Anyway, it became clear that Hardy won’t be spending much if any time mulling this matter. She sounded clear minded and like she’s dealing with the defeat as well as could be.

“The positive press really made me feel better than the negative press. The negative press really makes you feel like shit. That I was just kind of this ‘overhyped, blonde, red-lipsticked non-fighter’ and ‘ha, ha, she got exposed.’

“So the positive comments and feedback from the fans was really important to me. When I had initially said on social media I apologize for letting my fans down, I almost feel like a lot of my fans are just Heather Hardy fans. They were never really boxing fans. They were just fans of mine, because I represented all the bad, horrible things that have happened to themselves, but that you can be victorious.

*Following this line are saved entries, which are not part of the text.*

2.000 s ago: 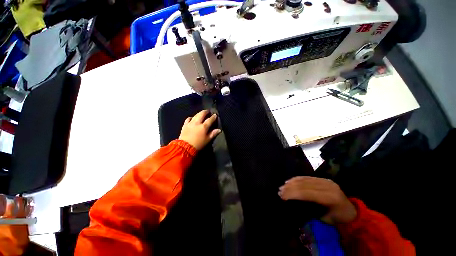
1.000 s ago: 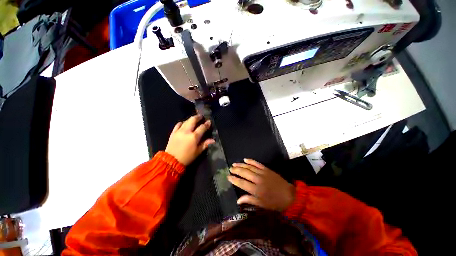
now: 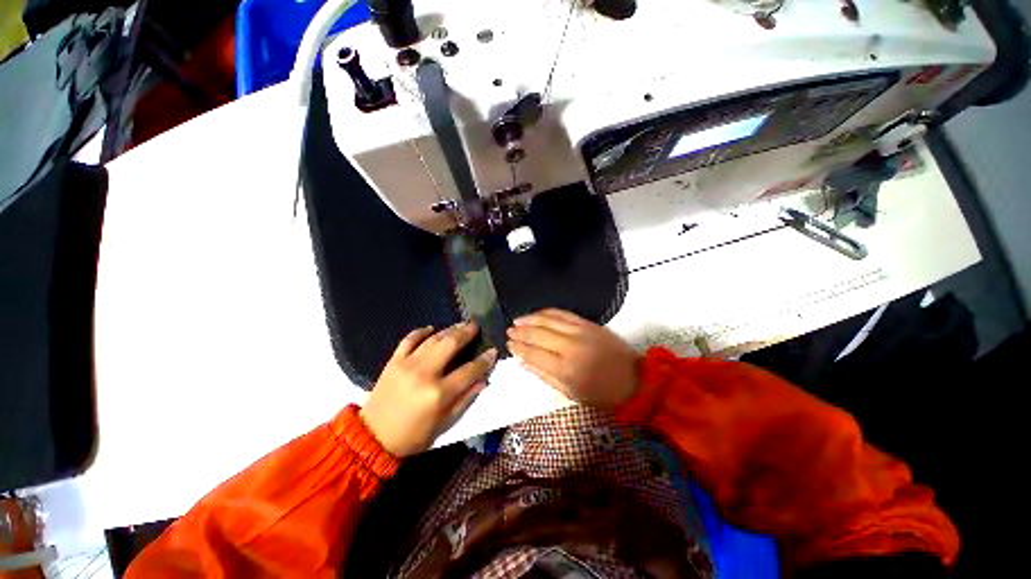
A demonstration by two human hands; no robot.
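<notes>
The black mesh panel (image 3: 379, 277) lies on the white machine table under the sewing head. The camouflage strip (image 3: 477, 283) runs down its middle, from the presser foot (image 3: 481, 215) to the panel's near edge. My left hand (image 3: 424, 385) rests at the strip's near end, fingertips bent on it; whether it grips the strip is hidden. My right hand (image 3: 574, 355) lies flat with fingers together on the panel's near edge, just right of the strip. A narrow dark band (image 3: 444, 124) hangs down the machine front to the foot.
The machine head (image 3: 701, 51) with its lit screen (image 3: 718, 136) spans the back. Metal snips (image 3: 825, 233) lie on the bed at right. A thick black padded piece (image 3: 51, 328) is at far left, a blue crate (image 3: 262, 51) behind, grey fabric (image 3: 45, 102) at upper left.
The panel has moved away from me under the head, and its near edge now lies on the table. My right hand came in from the right to beside the strip; my left slid nearer me.
</notes>
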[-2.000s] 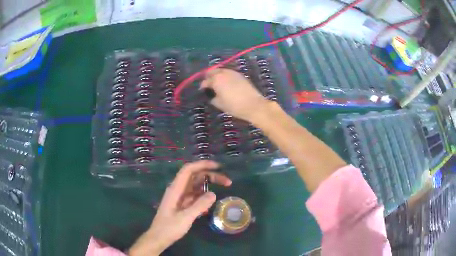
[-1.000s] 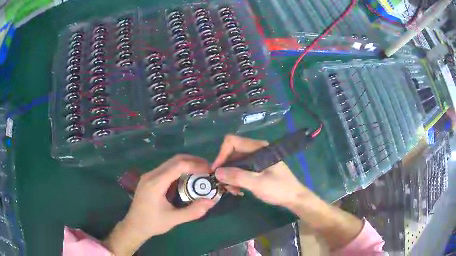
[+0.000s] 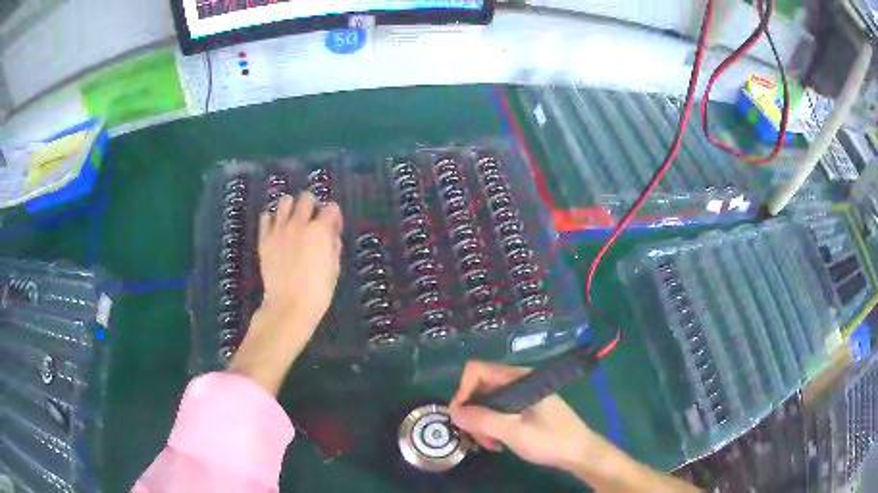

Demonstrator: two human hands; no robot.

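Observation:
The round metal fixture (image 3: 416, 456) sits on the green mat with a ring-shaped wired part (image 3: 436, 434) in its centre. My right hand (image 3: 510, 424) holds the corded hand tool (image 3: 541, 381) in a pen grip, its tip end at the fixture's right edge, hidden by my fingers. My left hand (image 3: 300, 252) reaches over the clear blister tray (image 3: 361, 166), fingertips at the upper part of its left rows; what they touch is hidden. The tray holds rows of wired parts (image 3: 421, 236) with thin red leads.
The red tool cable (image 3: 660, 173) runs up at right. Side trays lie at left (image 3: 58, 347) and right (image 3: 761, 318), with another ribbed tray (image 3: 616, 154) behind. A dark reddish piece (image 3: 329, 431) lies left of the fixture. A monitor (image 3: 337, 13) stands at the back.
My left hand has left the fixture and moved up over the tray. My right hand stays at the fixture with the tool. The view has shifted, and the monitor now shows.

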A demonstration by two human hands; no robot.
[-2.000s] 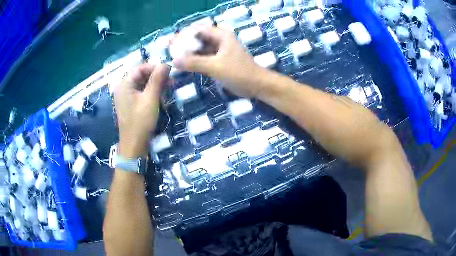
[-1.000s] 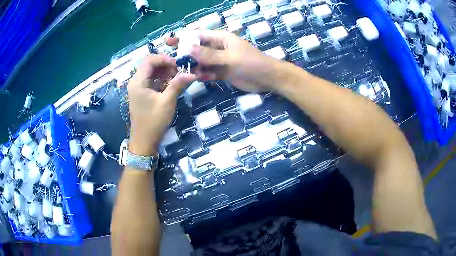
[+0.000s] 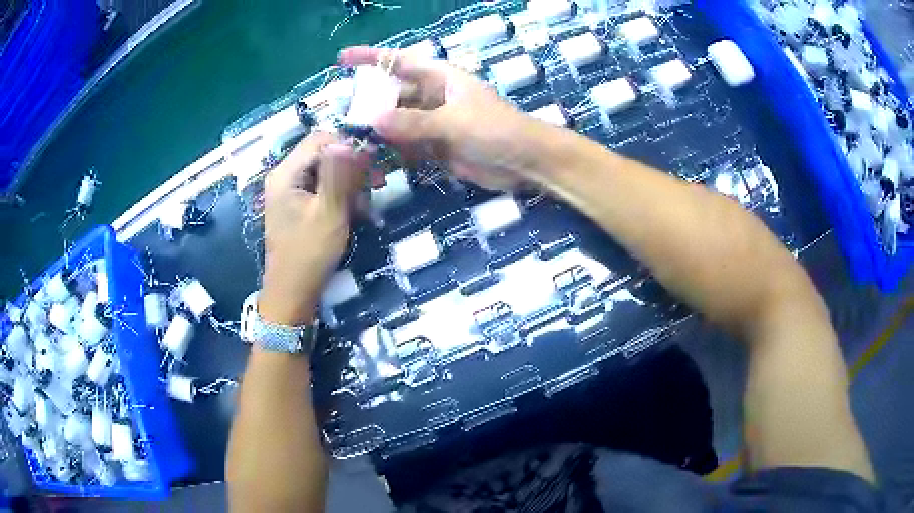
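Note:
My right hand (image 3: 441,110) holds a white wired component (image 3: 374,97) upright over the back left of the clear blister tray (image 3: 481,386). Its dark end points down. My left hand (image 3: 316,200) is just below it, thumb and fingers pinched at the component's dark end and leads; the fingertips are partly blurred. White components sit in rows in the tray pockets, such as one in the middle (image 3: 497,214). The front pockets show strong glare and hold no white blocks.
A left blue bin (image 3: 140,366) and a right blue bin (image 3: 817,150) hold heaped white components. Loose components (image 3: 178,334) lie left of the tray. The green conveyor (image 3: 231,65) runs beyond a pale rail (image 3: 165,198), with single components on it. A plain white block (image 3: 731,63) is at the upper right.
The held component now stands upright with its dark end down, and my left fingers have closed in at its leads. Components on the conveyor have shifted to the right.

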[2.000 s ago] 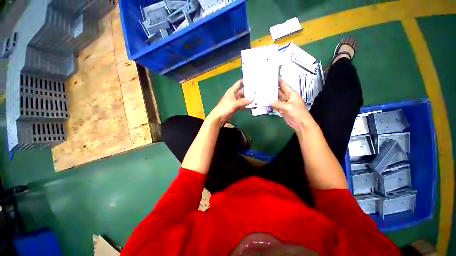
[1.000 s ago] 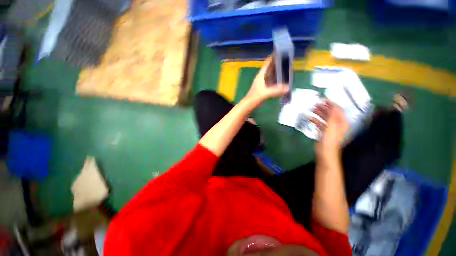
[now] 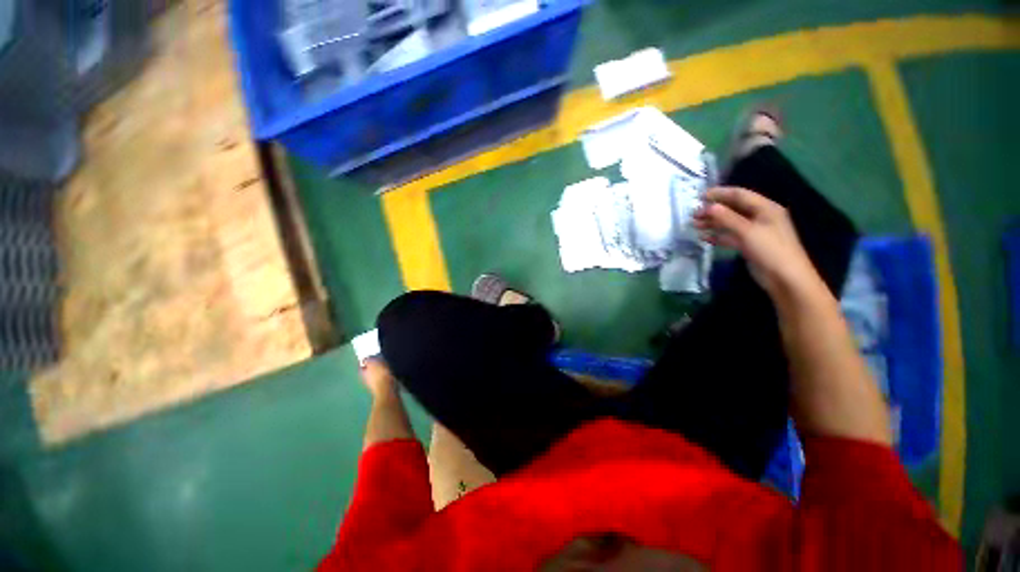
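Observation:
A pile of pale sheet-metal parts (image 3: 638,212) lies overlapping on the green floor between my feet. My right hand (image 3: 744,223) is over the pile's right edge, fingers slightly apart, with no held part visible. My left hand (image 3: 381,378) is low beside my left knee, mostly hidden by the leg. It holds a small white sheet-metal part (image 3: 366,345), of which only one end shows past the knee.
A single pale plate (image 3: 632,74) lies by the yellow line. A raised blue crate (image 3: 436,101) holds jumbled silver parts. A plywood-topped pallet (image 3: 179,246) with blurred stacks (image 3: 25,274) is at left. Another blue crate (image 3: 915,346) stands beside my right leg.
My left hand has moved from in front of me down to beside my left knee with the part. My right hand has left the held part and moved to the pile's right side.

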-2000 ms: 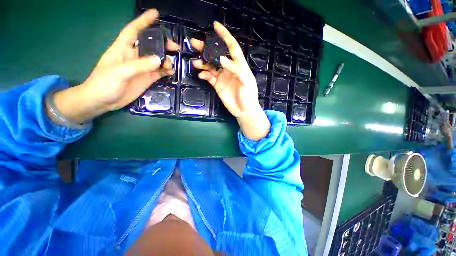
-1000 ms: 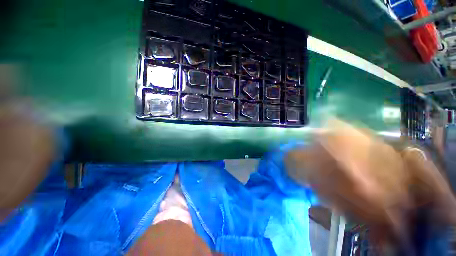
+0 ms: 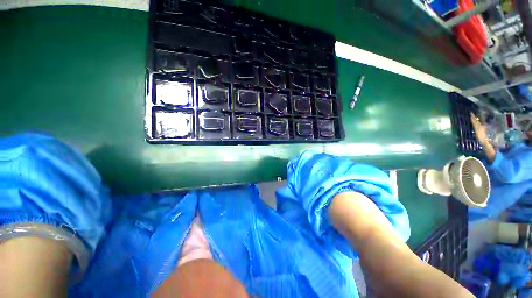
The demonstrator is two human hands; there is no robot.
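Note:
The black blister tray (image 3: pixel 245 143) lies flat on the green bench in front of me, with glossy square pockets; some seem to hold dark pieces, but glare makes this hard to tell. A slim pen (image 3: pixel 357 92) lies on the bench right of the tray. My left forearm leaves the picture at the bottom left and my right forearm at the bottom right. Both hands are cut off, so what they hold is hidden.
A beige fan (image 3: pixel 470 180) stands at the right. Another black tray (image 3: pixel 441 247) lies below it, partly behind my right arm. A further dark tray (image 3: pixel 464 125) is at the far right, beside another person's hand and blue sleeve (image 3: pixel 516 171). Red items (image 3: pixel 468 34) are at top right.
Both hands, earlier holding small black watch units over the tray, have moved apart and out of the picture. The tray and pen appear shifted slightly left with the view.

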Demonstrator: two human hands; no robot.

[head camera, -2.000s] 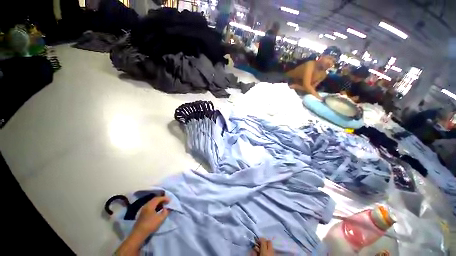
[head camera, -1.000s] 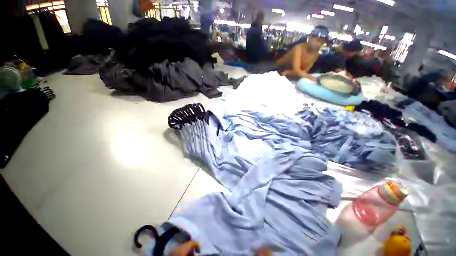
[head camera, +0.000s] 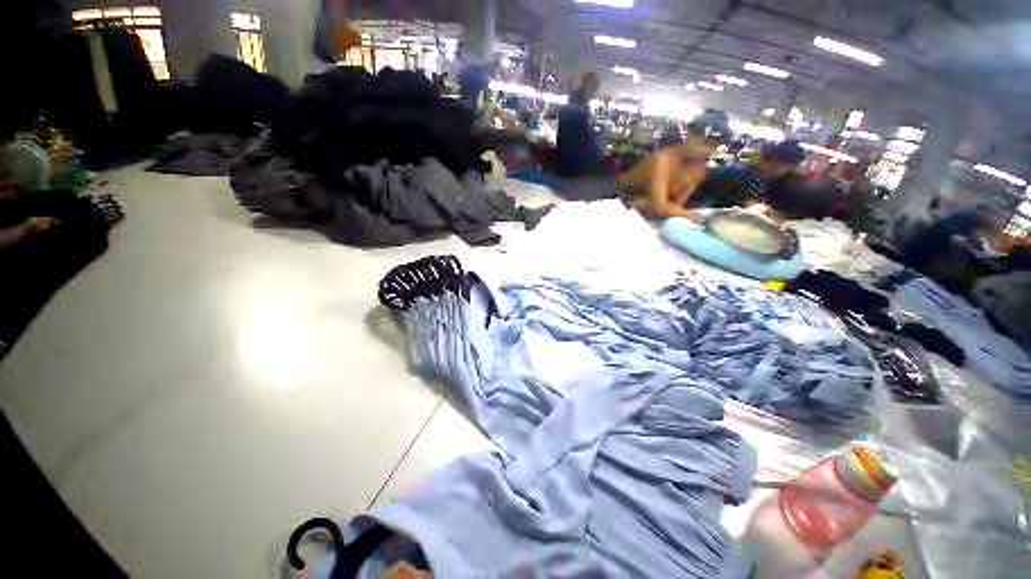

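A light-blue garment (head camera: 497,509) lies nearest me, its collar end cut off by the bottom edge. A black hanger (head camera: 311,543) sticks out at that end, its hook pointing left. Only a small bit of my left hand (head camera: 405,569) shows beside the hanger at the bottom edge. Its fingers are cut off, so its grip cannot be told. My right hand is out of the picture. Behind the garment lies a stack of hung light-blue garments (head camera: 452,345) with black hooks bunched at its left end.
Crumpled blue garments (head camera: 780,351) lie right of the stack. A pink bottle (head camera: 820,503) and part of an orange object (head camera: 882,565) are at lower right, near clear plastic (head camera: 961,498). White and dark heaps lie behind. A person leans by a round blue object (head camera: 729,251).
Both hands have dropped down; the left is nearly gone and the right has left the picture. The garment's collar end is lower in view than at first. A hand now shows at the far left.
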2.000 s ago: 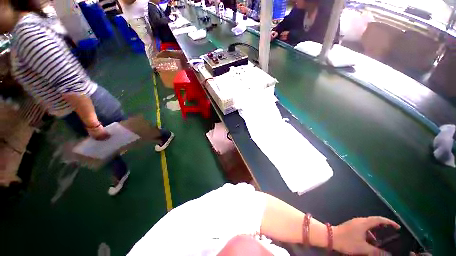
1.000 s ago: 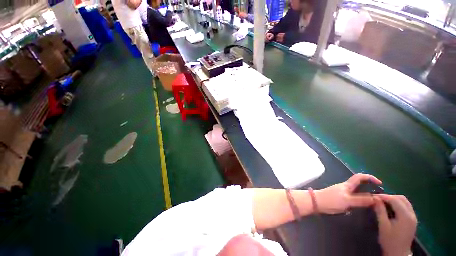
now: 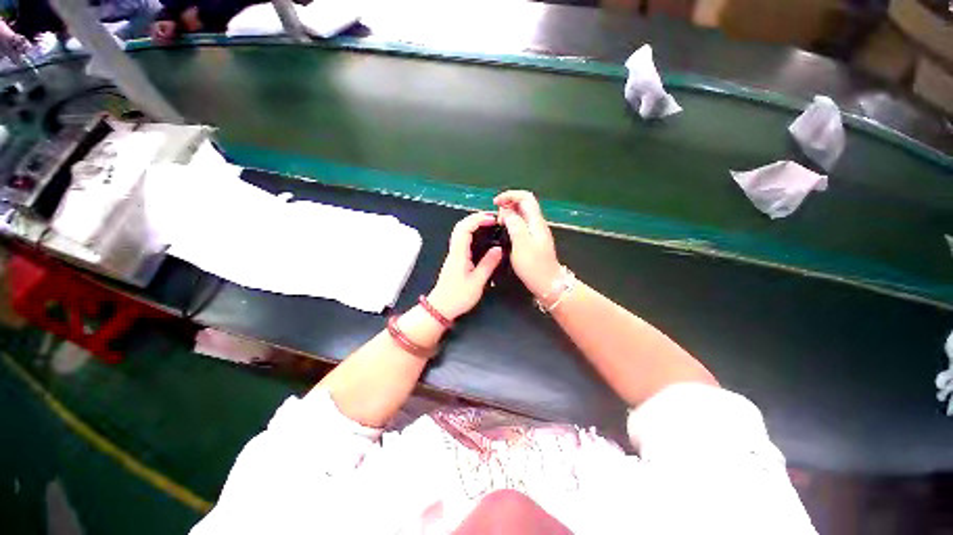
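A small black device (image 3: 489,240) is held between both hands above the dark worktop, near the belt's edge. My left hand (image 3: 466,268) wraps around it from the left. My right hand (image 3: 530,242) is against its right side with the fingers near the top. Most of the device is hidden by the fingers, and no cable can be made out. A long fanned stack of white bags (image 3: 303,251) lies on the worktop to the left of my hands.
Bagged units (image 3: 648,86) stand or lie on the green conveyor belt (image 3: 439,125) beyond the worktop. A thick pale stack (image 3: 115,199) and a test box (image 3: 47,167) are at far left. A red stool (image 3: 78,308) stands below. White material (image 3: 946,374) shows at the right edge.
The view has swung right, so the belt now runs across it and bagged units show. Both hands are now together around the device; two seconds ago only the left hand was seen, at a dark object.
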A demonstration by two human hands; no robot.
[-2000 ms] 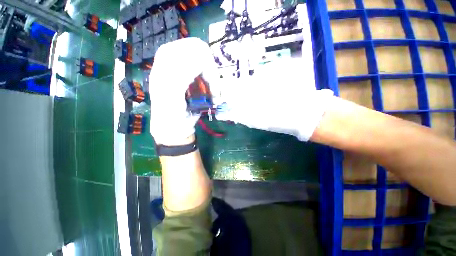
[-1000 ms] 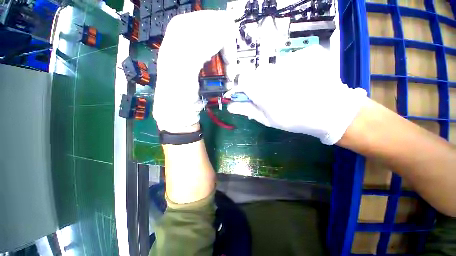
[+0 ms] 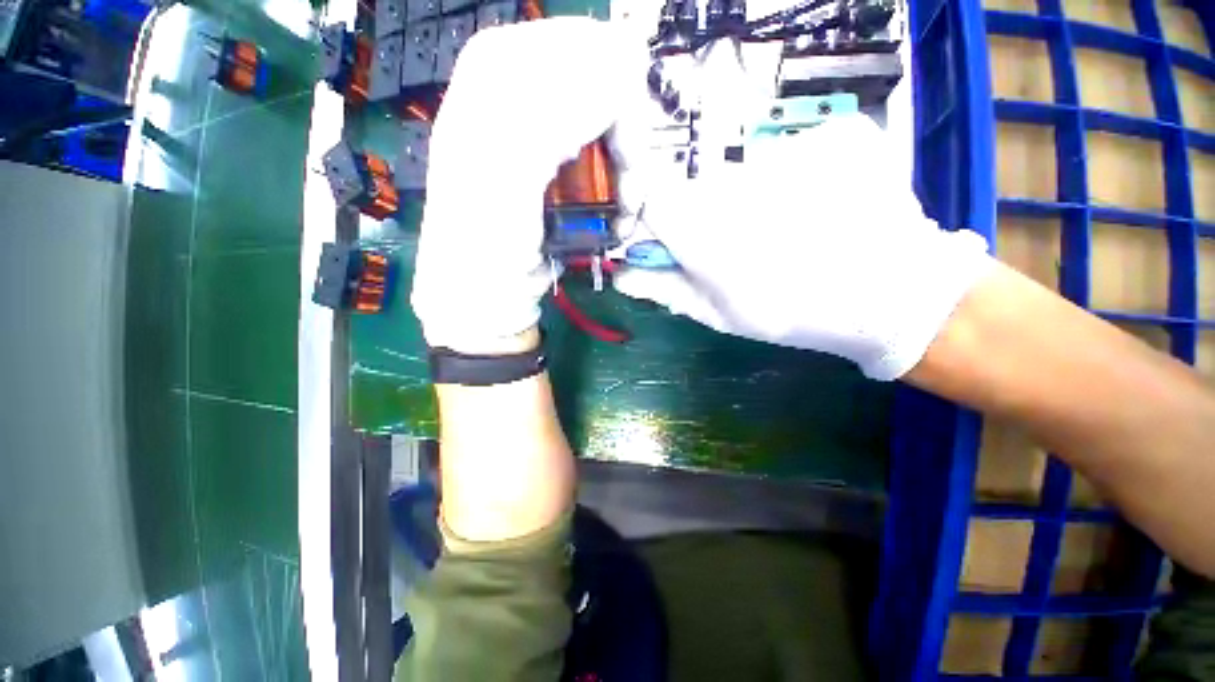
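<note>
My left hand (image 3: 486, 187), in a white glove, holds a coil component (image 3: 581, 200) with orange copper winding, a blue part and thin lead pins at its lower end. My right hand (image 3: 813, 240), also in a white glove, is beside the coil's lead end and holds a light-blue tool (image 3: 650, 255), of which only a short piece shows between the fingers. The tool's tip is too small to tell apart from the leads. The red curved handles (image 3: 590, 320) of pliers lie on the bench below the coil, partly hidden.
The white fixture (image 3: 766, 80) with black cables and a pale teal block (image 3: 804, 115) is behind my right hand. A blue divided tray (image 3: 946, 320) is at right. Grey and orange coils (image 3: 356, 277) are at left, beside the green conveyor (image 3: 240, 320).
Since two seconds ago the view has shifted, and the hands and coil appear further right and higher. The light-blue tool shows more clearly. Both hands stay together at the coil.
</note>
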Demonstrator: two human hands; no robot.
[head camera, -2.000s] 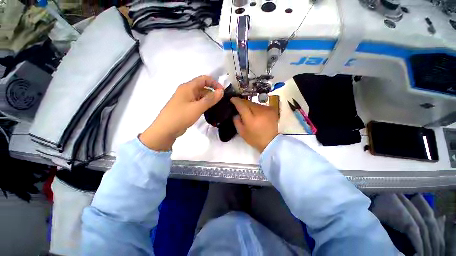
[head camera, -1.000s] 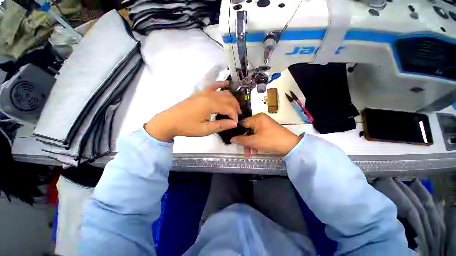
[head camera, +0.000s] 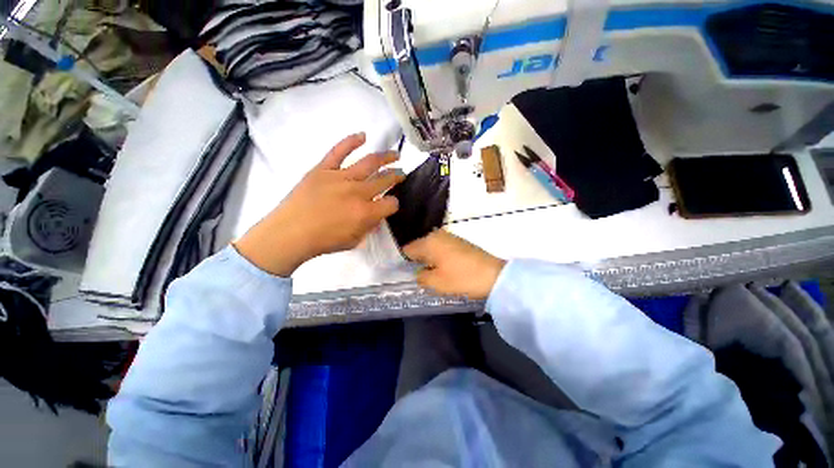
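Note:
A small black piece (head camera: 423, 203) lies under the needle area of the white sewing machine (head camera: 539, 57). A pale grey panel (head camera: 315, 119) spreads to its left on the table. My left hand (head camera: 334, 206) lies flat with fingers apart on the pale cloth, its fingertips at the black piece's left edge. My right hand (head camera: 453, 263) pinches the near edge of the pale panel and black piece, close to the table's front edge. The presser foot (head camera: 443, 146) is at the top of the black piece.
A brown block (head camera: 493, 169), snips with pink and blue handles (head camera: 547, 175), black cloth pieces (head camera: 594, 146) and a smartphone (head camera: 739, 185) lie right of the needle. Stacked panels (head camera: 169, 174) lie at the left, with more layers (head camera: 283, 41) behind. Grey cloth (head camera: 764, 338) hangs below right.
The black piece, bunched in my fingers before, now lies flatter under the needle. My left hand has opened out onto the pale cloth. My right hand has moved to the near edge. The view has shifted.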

“When you look at the shitty things in your own life and you realize you as a person maybe haven’t overcome them all, when people would tell me I inspire them, or I give them hope, or I make them want to do things, I felt like I let all of those people down. But, in hindsight, now that I look back, I feel like it’s the best thing that could have happened. Because in the past, I would have been this undefeated athlete telling people of my hardships in life, what I’ve overcome in life.

“Now people can see me, really watch me bounce back from this, watch me be resilient. I’m not ashamed. I’m not embarrassed or hiding my face. I can make light, I make jokes like everyone else about what happened last weekend. And I will fucking bounce back. Because I’ve done it a thousand times before.”